Work instruction: List each line of the data that holds the string "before", please.

Available data:

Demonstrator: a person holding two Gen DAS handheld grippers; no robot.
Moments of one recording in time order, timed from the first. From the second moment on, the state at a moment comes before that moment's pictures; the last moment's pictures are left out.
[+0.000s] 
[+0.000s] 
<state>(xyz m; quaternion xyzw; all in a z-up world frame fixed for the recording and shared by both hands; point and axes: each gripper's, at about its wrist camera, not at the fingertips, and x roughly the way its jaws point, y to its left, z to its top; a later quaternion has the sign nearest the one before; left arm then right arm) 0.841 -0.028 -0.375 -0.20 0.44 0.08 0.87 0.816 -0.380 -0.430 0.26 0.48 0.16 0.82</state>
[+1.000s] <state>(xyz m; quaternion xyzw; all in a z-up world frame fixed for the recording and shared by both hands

Completed exercise:
Moments of one recording in time order, timed from the first. From the second moment on, the state at a moment comes before that moment's pictures; the last moment's pictures are left out.
<state>(xyz m; quaternion xyzw; all in a z-up world frame fixed for the recording and shared by both hands; point and axes: each gripper's, at about its wrist camera, not at the fingertips, and x roughly the way its jaws point, y to its left, z to its top; a later quaternion has the sign nearest the one before; left arm then right arm) 0.841 -0.028 -0.375 -0.20 0.44 0.08 0.87 0.816 -0.380 -0.430 0.26 0.48 0.16 0.82</state>

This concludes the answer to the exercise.